Data collection involved recording one-minute vibration sequences for each fault type under each speed condition, resulting in 12 datasets of 1,200,000 data points each. To address the challenge of limited samples, we employed a sliding window overlapping sampling technique to augment the dataset. This method generates multiple samples from a continuous signal by shifting a window with a specified stride. The relationship between the total data points \(S\), the number of samples \(N\), and the stride \(K\) is given by:
$$S = (N – 1) K + 2048$$
Here, each sample consists of 2048 data points, corresponding to approximately two revolutions of the bevel gear, ensuring that periodic fault characteristics are captured. By varying the stride \(K\), we created datasets with different sample sizes, enabling us to study the impact of data quantity on diagnosis accuracy. For instance, with a stride of 100, we generated a large number of overlapping samples, while a stride of 1600 produced fewer samples. The datasets were split into training and testing sets, with details provided in Table 2.
| Condition (Frequency) | State | Training Samples | Testing Samples | Label |
|---|---|---|---|---|
| A (10 Hz) | Normal / Missing Tooth / Broken Tooth | 400 / 400 / 400 | 80 / 80 / 80 | 0 / 1 / 2 |
| B (20 Hz) | Normal / Missing Tooth / Broken Tooth | 400 / 400 / 400 | 80 / 80 / 80 | 3 / 4 / 5 |
| C (30 Hz) | Normal / Missing Tooth / Broken Tooth | 400 / 400 / 400 | 80 / 80 / 80 | 6 / 7 / 8 |
| D (40 Hz) | Normal / Missing Tooth / Broken Tooth | 400 / 400 / 400 | 80 / 80 / 80 | 9 / 10 / 11 |
We trained the 1CNN model on the source domain data (e.g., condition B) and then migrated it to the target domain (e.g., condition A) for fault diagnosis. The model was optimized using the Adam algorithm with a batch size of 32, initial learning rate of 0.001, and 100 epochs. To evaluate performance, we conducted 10 independent experiments and reported the average accuracy on the test sets. The results demonstrated that overlapping sampling significantly improved fault recognition rates compared to non-overlapping methods. For example, with a stride of 100, accuracy increased by up to 12.85% under variable speed conditions, as shown in Figure 6 (represented descriptively due to format constraints). This improvement is attributed to the enhanced feature learning from augmented samples, which provide more diverse patterns for the CNN to generalize effectively.
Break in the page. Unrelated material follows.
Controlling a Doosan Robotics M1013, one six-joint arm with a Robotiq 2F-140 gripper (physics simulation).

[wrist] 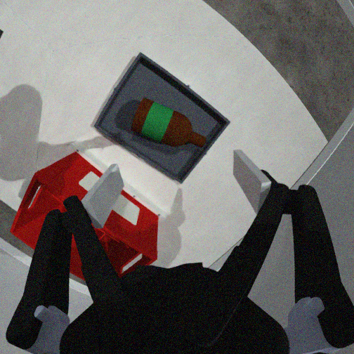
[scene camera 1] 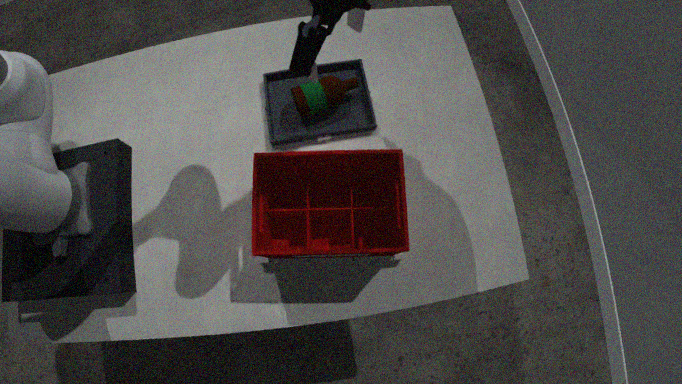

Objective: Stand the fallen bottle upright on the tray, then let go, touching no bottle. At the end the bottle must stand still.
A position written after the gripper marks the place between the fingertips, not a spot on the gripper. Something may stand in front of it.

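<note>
Scene camera 1 shows the gripper (scene camera 1: 333, 51), and if you go to the wrist view, you'd find the gripper (wrist: 175, 168) there as well.
</note>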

Further analysis involved visualizing the learned features using t-SNE dimensionality reduction on the fully connected layer outputs. The distributions showed clear separation between fault classes in both source and target domains, indicating that the model effectively captures discriminative features. Additionally, confusion matrices revealed high precision in classifying bevel gear faults, with broken tooth and missing tooth conditions being accurately identified. For instance, in the target domain, the model achieved an overall accuracy of 97.73%, with minimal misclassification between normal and faulty states.
In conclusion, our study presents a robust framework for fault diagnosis in bevel gears under variable speed conditions with limited samples. The 1CNN model, combined with overlapping sampling and transfer learning, enables deep feature extraction and adaptive model tuning, addressing the challenges of data scarcity and non-stationary signals. Experimental results confirm that this approach enhances diagnosis accuracy without requiring extensive computational resources, making it suitable for real-world applications where bevel gears are critical components. Future work could explore optimizing the sliding stride for specific operational contexts and extending the method to other types of gear systems.